1. The author employs an integrative style, blending the original text seamlessly into his commentary.
2. Throughout his explanation, he includes useful notes, remarks, poetic quotations, and proverbial sayings.
3. He follows the wording of each ḥadīth text closely, explaining it concisely, though this sometimes leads to lengthiness — for which he often apologizes.
4. When interpreting ḥadīths related to legal rulings, he outlines points of juristic disagreement and cites evidences but refrains from excessive detail, explaining that full discussions belong to the books of furūʿ (subsidiary jurisprudence).
5. He reconciles ḥadīths that appear contradictory and explains one ḥadīth in light of another.
6. He provides brief biographical notes about the narrators and compilers of the ḥadīths, sometimes noting subtleties in their chains of transmission.
7. He identifies textual corruptions found in some manuscripts of al-Jāmiʿ al-Ṣaghīr, correcting them by reference to an autograph copy written by al-Suyūṭī himself, and notes that any variations contrary to it have no basis or authenticity.

==Al-Munawi's judgments on the Hadiths of al-Jami al-Saghir==
Al-Manāwī comments on the ḥadīths cited by al-Suyūṭī in al-Jāmiʿ al-Ṣaghīr, passing his own judgments on them in accordance with what he believes correct, usually supporting his assessment with references to scholars of the ḥadīth discipline. His evaluations can be summarized as follows:

- Disagreement over authenticity: He disagrees with al-Suyūṭī's grading of certain ḥadīths as authentic. For example, regarding the ḥadīth “Gabriel came to me at the beginning of revelation and taught me ablution and prayer”, al-Manāwī writes: “The author marked it as authentic, but this is incorrect. Ibn al-Jawzī listed it in al-ʿIlal via two chains from Usāmah from his father, one through Ibn Lahīʿah and the other through Rushdīn — both weak. Al-Dāraqutnī also declared it weak for this reason. However, as some scholars noted, it is strengthened by a narration in Ibn Mājah conveying the same meaning, and similar reports exist from al-Barāʾ and Ibn ʿAbbās — though not concerning the prayer part.”
- Disagreement over grading as fair (ḥasan): For example, concerning the ḥadīth “Gabriel came to me and said: When you perform ablution, run your fingers through your beard,” al-Manāwī says: “He (al-Suyūṭī) marked it as fair (ḥasan), and this is an error. Ibn Ḥajar, after citing it from Ibn Abī Shaybah, Ibn Mājah, and Ibn al ʿAdī, stated that its chain is very weak.”
- Disagreement over limiting the judgment: At times al-Manāwī believes al-Suyūṭī underrated or overrated a ḥadīth.

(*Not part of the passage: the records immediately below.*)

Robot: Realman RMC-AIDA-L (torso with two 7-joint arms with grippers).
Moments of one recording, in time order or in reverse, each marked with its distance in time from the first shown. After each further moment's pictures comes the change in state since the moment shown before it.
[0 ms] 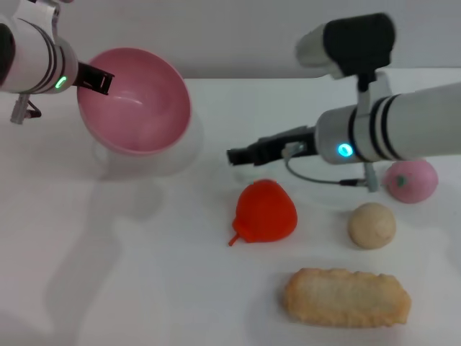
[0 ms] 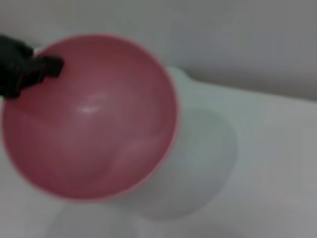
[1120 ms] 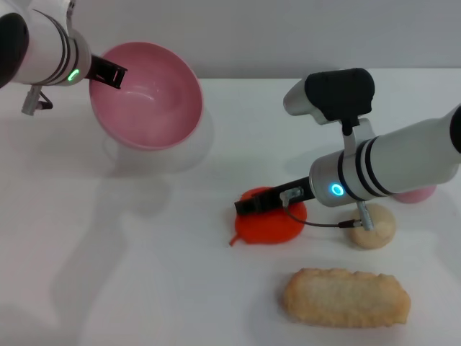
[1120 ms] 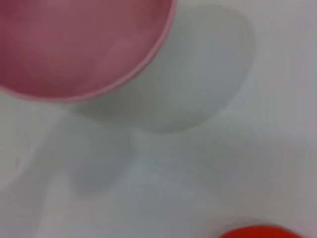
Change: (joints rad) left arm -0.036 -0.001 0.008 -0.015 -0.013 0.003 0.019; right arm 0.074 0.000 -0.091 0.224 0.089 0.006 0.034
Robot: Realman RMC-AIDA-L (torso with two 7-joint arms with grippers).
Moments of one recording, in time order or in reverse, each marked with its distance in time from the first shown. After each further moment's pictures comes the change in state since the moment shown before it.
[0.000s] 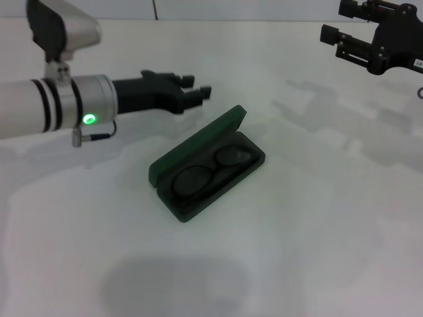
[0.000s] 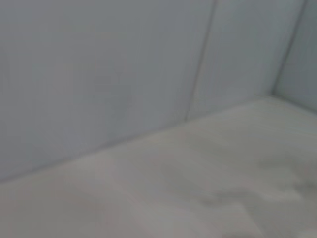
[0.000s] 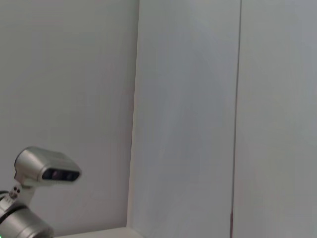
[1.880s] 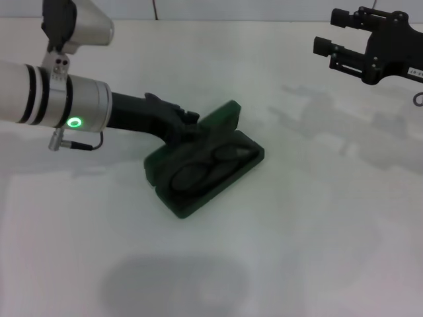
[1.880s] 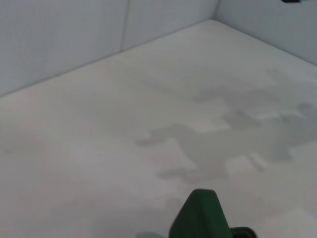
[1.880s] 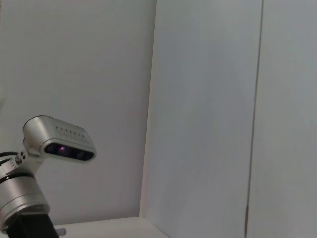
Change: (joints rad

For instance, regarding the ḥadīth “An angel came to me with a message from God, the Exalted,” al-Manāwī says: “The author marked it as weak, which is an understatement; it deserves to be marked as fair. Although the chain includes Ṣadaqah ibn ʿAbd Allāh al-Dimashqī, whom many weakened, Ibn Maʿīn and Duhīm — among others — deemed him trustworthy. It is thus better than many ḥadīths al-Suyūṭī graded as fair.”

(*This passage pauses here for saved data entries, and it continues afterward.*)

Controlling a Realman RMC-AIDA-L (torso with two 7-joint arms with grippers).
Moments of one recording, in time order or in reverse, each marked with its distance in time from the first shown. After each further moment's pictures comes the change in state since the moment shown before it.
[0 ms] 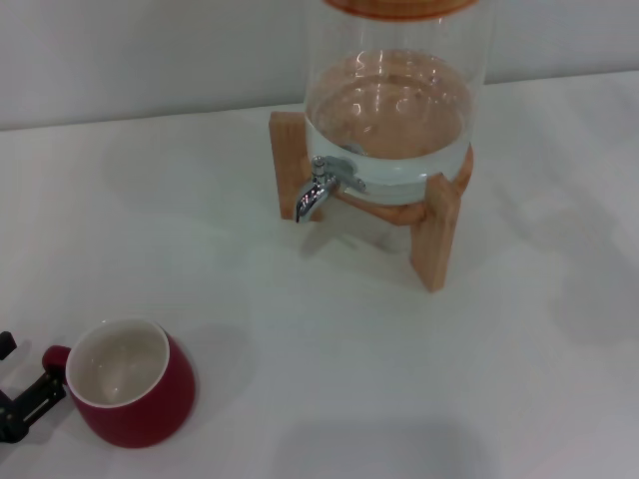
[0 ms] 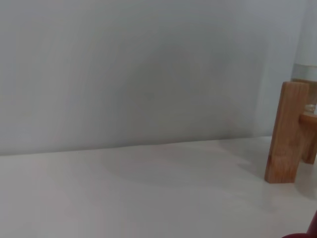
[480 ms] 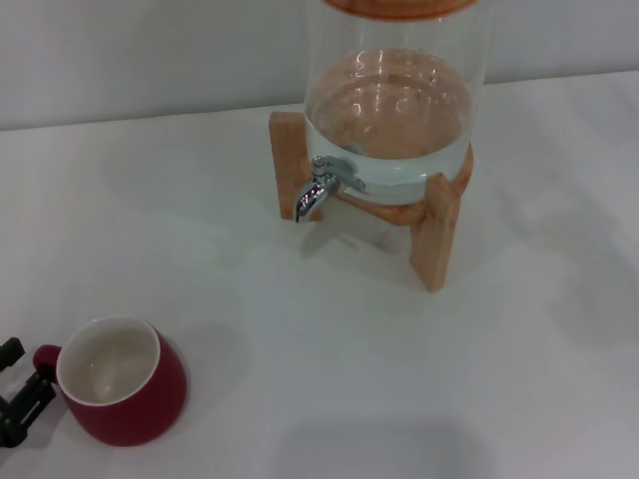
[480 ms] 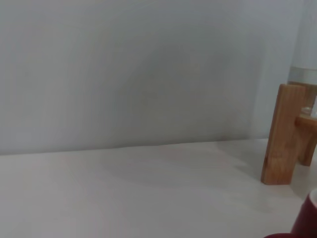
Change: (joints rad) left arm 0.009 0.001 0.000 0.000 0.000 -0.016 -0.004; right arm -0.002 0.000 0.001 0.001 0.003 0.004 0.000
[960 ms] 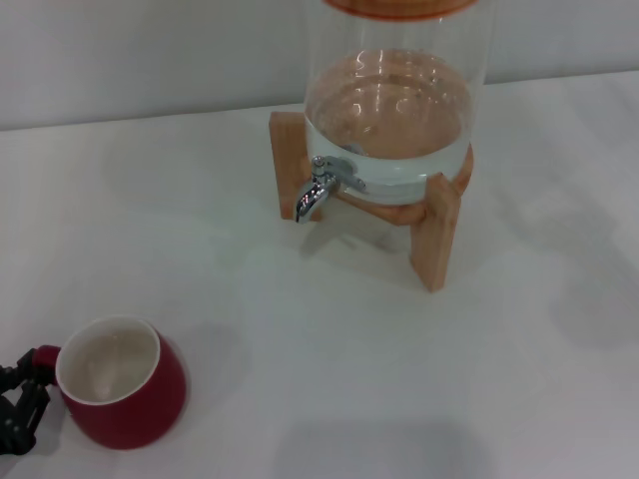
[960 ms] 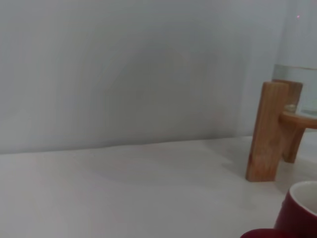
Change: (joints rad) left arm 0.003 -0.001 0.002 0.002 0.024 -0.025 0.005; right arm -0.003 0.000 0.000 0.001 0.000 0.003 0.001
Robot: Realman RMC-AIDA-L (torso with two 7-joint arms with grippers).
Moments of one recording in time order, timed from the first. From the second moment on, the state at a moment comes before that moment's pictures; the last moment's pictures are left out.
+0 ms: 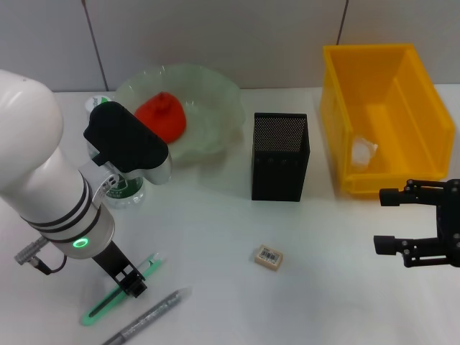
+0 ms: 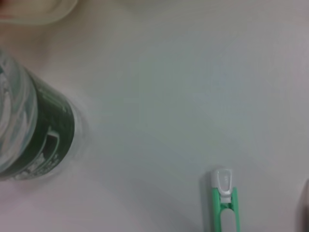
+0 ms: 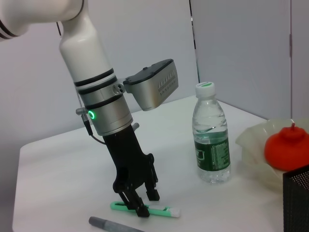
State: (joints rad) left arm -0.59 -2.08 1.70 1.31 2.75 1.52 -2.78; right arm 0.36 2.06 -0.70 -1.09 -1.98 -1.86 1.52
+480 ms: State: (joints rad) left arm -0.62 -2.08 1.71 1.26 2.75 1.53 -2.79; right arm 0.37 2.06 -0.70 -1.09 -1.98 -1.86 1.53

- Identification of fabricated ḥadīths: Al-Manāwī points out fabricated reports that al-Suyūṭī included in al-Jāmiʿ al-Ṣaghīr without comment, even though al-Suyūṭī stated in his introduction that he had excluded any ḥadīth transmitted only by known liars or fabricators. Al-Manāwī exposes these spurious reports which al-Suyūṭī either overlooked or failed to label as fabricated — even though al-Suyūṭī himself declared some of them fabricated in other works. Some scholars explained this by suggesting either that al-Suyūṭī later revised his judgment or simply overlooked it due to forgetfulness.
- At times, al-Manāwī himself judges a ḥadīth to be fabricated, citing authoritative statements to support his view — for example, concerning the ḥadīth “A good intention leads its possessor to Paradise.” He writes: “It contains ʿAbd al-Raḥīm al-Fārābī, whom al-Dhahabī listed among the weak and accused of fabrication, and Ismāʿīl ibn Yaḥyā ibn ʿUbayd Allāh, whom al-Dhahabī called a notorious liar.”

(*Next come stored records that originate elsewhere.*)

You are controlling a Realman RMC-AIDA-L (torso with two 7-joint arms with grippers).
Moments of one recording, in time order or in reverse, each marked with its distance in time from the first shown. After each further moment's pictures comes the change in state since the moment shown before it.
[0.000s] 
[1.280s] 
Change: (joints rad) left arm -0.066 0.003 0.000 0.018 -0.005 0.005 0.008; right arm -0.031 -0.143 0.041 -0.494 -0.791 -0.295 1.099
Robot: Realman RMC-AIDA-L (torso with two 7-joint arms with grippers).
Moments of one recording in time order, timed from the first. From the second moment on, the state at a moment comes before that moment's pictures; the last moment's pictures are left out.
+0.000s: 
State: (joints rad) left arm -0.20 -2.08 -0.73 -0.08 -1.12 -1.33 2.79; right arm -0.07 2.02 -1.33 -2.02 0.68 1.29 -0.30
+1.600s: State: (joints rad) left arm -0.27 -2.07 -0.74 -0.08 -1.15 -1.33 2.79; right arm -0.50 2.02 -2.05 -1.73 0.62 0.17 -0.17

- Explaining al-Suyūṭī's reasoning: In some cases, al-Manāwī clarifies al-Suyūṭī's purpose in grading a ḥadīth. For example, regarding the ḥadīth “The last words spoken by Abraham when he was thrown into the fire were: ‘God is sufficient for me, and He is the best disposer of affairs,’” al-Suyūṭī marked it as gharīb (rare) from al-Khaṭīb's narration from Abū Hurayrah, adding that the sound version is a mawqūf report from Ibn ʿAbbās. Al-Manāwī explains: “His term gharīb means that it was transmitted by a single reliable narrator. It was also narrated by al-Daylamī in the same way. His statement ‘the sound version is mawqūf from Ibn ʿAbbās’ means that according to hadith scholars, it is authentically reported from Ibn ʿAbbās as his own statement, not as a Prophetic one — but since such words could not have been said by mere opinion, it holds the same ruling as a Prophetic ḥadīth. This mawqūf version is sound, for al-Bukhārī recorded it in his Ṣaḥīḥ with the wording: ‘The last words of Abraham when he was thrown into the fire were…’.”

==Abridgement==
Al-Munāwī later authored another commentary on al-Jāmiʿ al-Ṣaghīr, entitled al-Taysīr bi-Sharḥ al-Jāmiʿ al-Ṣaghīr. He stated that some envious contemporaries sought to produce a work comparable to his earlier commentary, Fayḍ al-Qadīr. Upon failing to do so, they began to criticize Fayḍ al-Qadīr for being overly lengthy and filled with excessive discussion. In response to such criticisms, some individuals requested that al-Munāwī prepare an abridged version of Fayḍ al-Qadīr. Concerned, however, that an abridgment would result in the loss of numerous valuable insights contained in the original, he instead composed a separate commentary, al-Taysīr.

==Influence==
Al-Munāwī's works were widely read and valued for their scholarly depth and utility. Some of his writings became standard reference sources for later scholars. Among the most significant of these are his commentaries on al-Suyūṭī's al-Jāmiʿ al-Ṣaghīr were Fayḍ al-Qadīr and al-Taysīr. These two works are regarded as foundational for understanding al-Suyūṭī's compilation and served as important references for subsequent commentators. Several later works on al-Jāmiʿ al-Ṣaghīr were composed with substantial reliance on al-Munāwī's analyses, evaluation, and interpretations.